## What the task requires:
Which lines of the data include the string "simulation"? List them all.

Collected data entries:

^^^^

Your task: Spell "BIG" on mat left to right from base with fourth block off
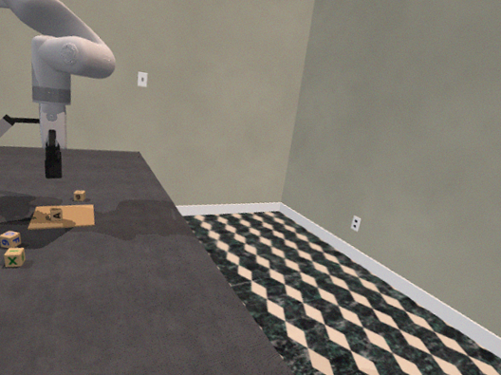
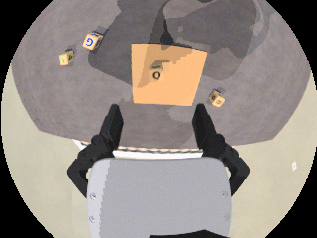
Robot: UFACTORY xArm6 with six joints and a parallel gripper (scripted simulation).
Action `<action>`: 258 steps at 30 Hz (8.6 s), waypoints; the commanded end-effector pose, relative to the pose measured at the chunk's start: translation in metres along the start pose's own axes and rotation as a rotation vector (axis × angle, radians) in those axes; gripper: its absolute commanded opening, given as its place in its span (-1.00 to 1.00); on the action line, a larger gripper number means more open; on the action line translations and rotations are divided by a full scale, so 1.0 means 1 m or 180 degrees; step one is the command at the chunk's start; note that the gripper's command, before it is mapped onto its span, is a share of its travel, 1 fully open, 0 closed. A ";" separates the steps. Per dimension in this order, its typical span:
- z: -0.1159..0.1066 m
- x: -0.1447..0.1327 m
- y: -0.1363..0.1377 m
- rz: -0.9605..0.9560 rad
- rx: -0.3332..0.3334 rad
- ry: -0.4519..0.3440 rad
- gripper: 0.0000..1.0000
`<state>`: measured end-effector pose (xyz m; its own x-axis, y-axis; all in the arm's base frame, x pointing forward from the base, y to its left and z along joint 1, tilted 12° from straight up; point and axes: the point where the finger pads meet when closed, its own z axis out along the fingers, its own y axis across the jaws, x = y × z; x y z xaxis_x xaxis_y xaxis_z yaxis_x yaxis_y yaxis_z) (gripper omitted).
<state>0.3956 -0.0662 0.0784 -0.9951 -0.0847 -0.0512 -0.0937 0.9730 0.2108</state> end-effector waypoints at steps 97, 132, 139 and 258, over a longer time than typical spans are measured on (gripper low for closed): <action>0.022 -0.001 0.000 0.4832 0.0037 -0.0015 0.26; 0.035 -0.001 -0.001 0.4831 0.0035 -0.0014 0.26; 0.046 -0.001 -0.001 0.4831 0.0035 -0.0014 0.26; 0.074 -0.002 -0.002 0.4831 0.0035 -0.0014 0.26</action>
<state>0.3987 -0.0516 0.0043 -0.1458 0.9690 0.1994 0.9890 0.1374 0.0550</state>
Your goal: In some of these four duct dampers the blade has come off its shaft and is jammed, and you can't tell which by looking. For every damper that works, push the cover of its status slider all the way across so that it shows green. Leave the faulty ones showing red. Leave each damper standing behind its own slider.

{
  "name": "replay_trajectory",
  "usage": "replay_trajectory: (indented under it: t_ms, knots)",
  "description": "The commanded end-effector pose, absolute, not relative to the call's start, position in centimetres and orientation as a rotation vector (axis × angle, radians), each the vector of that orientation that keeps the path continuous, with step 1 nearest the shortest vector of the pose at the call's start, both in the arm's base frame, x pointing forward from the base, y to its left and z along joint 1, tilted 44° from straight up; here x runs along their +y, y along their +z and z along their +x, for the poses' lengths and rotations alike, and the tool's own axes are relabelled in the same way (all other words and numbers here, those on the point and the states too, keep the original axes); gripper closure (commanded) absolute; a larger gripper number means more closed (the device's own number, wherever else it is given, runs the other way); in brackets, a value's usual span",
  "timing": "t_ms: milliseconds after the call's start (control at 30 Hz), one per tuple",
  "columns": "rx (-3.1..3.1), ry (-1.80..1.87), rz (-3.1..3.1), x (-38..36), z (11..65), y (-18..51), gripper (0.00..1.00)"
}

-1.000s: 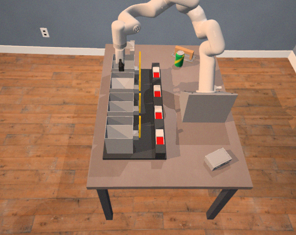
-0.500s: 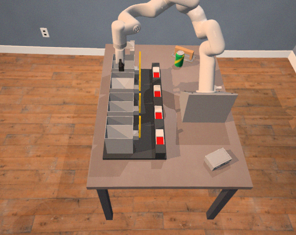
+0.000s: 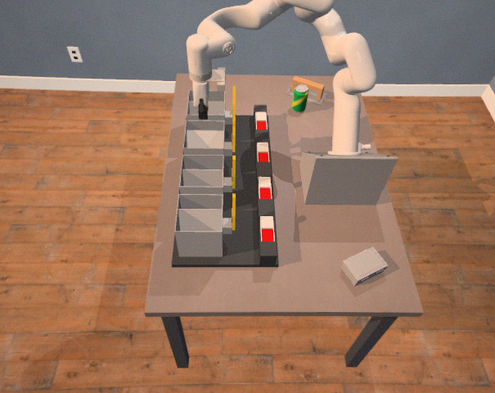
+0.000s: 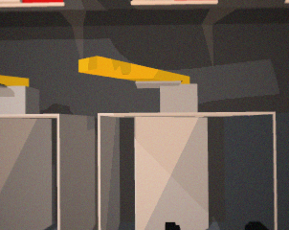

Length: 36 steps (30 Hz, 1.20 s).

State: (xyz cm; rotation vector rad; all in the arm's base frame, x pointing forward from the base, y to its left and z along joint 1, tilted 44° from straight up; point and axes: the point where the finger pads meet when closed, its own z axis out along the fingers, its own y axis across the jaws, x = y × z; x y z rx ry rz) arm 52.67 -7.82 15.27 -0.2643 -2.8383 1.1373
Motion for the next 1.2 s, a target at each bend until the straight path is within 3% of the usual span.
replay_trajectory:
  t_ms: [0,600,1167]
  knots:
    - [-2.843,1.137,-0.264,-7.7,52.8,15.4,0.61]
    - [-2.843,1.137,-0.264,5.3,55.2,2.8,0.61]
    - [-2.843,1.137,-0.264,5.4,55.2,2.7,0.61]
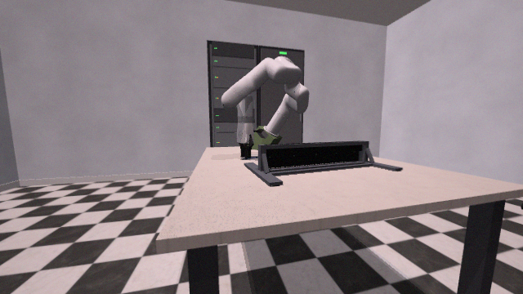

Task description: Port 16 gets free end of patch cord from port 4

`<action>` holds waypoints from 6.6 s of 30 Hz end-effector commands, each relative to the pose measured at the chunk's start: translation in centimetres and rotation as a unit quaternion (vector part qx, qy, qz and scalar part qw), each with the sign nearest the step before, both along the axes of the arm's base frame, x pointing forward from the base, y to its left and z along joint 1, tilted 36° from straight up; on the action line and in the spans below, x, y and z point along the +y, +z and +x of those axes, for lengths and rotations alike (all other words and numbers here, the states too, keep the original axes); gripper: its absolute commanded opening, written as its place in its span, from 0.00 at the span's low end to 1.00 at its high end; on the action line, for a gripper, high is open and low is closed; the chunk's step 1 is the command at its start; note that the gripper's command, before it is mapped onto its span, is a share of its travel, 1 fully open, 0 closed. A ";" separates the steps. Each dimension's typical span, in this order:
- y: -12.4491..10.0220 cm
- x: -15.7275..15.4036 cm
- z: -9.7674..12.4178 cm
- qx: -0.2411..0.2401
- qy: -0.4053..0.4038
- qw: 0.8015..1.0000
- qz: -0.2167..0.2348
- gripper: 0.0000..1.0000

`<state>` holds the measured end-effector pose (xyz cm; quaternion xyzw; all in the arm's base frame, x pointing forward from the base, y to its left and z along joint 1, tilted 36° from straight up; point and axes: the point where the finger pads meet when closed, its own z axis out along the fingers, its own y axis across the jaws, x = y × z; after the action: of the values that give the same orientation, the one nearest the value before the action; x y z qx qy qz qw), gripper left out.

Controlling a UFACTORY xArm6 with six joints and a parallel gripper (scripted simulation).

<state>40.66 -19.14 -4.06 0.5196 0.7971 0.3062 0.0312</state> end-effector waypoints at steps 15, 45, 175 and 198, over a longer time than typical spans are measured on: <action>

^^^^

## Solution for this problem:
Robot: UFACTORY xArm6 with six joints and a parallel gripper (scripted simulation).
Controlling a UFACTORY xArm6 with six joints and a parallel gripper (scripted simulation).

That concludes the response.